COMPARATIVE EXAMPLE 2 Waking up on a plaster model, burying in a conventional manner, pouring, and filling with room temperature polymerized acrylic resin having the same polymer / monomer ratio (weight ratio) = 7/3 as used in Comparative Example 1 Then, room temperature polymerization was performed to prepare a test piece having the same shape as that of Example 3, and a bending test and a tensile test were performed under the same conditions as in Example 3. The measurement results are shown in Table 1.
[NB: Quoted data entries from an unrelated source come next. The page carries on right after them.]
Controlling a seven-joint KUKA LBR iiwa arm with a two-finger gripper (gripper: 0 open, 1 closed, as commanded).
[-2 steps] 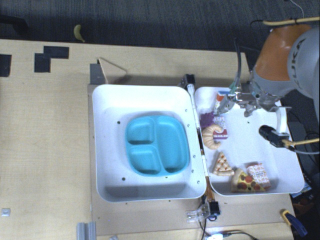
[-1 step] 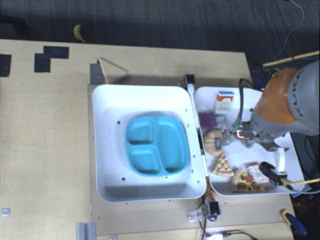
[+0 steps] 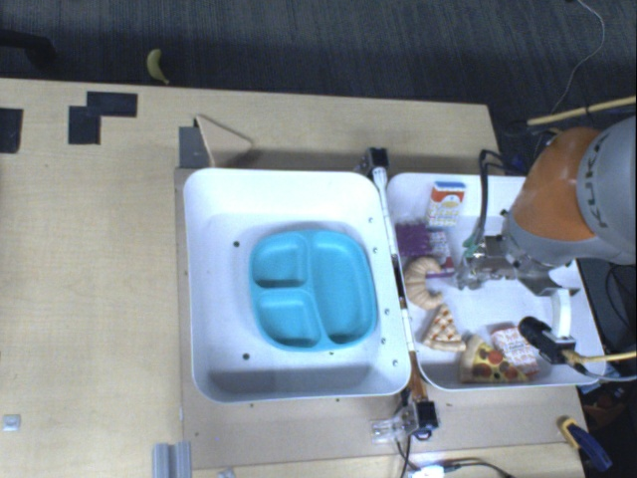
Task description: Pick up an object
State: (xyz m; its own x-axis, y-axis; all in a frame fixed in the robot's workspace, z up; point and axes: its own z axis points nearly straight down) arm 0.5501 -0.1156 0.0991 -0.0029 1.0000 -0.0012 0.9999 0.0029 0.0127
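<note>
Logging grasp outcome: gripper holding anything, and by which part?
Cannot be told. The gripper is low in the right bin beside the croissant; no item visibly between its fingers.

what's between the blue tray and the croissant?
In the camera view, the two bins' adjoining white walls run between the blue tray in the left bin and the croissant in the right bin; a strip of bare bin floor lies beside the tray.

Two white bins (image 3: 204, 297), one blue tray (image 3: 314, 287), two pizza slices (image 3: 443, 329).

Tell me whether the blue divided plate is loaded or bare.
Bare: the blue divided plate shows plain blue in all three compartments; the toy food lies in the right bin.
</note>
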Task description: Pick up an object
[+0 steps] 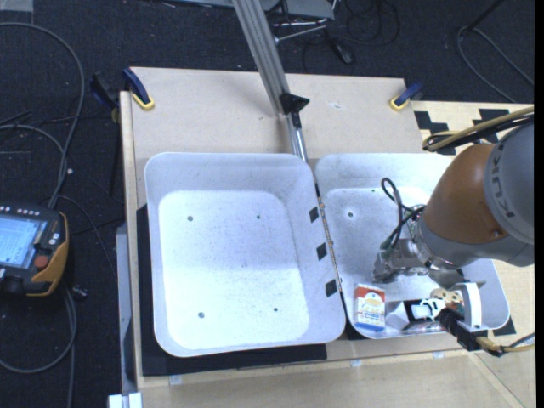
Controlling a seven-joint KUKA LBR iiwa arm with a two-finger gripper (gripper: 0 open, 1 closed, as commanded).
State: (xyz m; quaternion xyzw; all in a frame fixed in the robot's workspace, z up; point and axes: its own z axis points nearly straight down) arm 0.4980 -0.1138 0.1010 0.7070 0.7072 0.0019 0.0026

From the measurement results shown in Table 1, the individual tray of the present invention,
It is possible to manufacture products that have higher strength and elastic modulus than conventional room-temperature polymerization acrylic resin personal trays, do not deform when taking a final impression, are thinner than conventional personal trays, and have less feeling of foreign matter in the oral cavity. It is clear.

[Effect of the Invention] According to the dental individual tray using the photopolymerizable FRP of the present invention and the method for producing the same, since it is photopolymerizable, there is a margin in the operation time when pressure-contacting the diagnostic model, and the pressure-contacting After that, by putting it in a light irradiator and irradiating it with light, it is immediately cured, and a personal tray can be manufactured with very good operability. In addition, since the photopolymerizable FRP has sufficient strength and elastic modulus, it is possible to manufacture a thin personal dental tray with less feeling of foreign matter in the oral cavity, and the manufactured personal dental tray is As the final impression is not deformed, an accurate impression can be obtained, so that an accurate working model can be manufactured, and finally, a denture base excellent in mucosa compatibility can be manufactured.
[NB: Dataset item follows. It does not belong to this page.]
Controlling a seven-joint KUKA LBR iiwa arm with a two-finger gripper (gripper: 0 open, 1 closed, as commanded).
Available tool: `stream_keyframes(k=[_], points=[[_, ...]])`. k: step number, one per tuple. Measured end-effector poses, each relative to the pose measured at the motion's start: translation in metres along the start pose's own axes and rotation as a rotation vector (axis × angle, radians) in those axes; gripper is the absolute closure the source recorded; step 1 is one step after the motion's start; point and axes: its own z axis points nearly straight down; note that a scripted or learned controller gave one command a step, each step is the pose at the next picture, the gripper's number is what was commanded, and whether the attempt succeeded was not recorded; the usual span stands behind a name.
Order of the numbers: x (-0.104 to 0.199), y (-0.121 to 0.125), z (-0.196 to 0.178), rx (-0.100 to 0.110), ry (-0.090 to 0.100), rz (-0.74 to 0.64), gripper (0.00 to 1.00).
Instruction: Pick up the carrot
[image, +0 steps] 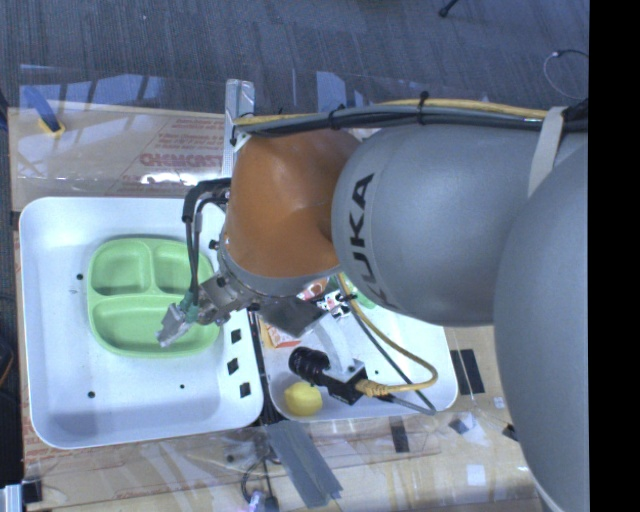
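Note:
My gripper (178, 326) hangs low over the near right corner of a green divided plate (130, 270) in the left bin (60, 400). Nothing can be made out in the gripper. The orange band and grey body of the arm cover most of the right bin (440, 385). A small orange sliver (268, 341) peeks out from under the wrist at the right bin's left wall; I cannot tell whether it is the carrot.
A yellow round fruit (303, 399) lies at the near left of the right bin. The green plate's three compartments hold nothing. White floor of the left bin lies bare around the plate, widest at the near side.

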Motion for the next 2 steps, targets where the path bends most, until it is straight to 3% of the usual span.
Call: stream_keyframes(k=[1, 2], points=[[-0.030, -0.015, 0.066, 0.000, 0.001, -0.180, 0.00], [0.014, 0.009, 0.161, -0.007, -0.001, -0.059, 0.00]])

[Brief description of drawings]

Fig. 1 is a perspective view of a diagnostic model made of gypsum made based on the impression of an alginate impression material, and Fig. 2 is a state in which the diagnostic model is covered with paraffin wax for space, and the material for personal tray is pressed onto it. Fig. 3 is a perspective view of Fig. 2 and A ₁ -B of the personal tray material and paraffin wax part of Fig. 2
FIG. 4 is a cross-sectional view taken along line _{1 and} FIG. 4 is a cross-sectional view when an impression material is placed on an individual tray. 5 and 6 are graphs showing the compatibility of the denture base, FIG. 7 is a bending test piece, and FIG. 8 is a drawing showing a tensile test piece.

Claims (2)

[Claims] 1. An unsaturated polyester resin containing a photopolymerization initiator, or a photopolymerizable fiber reinforced plastic in which fibers are impregnated with a radical polymerizable monomer and / or a radical polymerizable oligomer containing a photopolymerization initiator. Polymerizable FR
A personal dental tray, characterized in that it consists of P). 2. An unsaturated polyester resin containing a photopolymerization initiator, or a photopolymerizable fiber-reinforced plastic in which fibers are impregnated with a radical polymerizable monomer and / or radical polymerizable oligomer containing a photopolymerization initiator (photo Polymerizable FR
P) is used for a dental personal tray and is polymerized by irradiation with an actinic ray.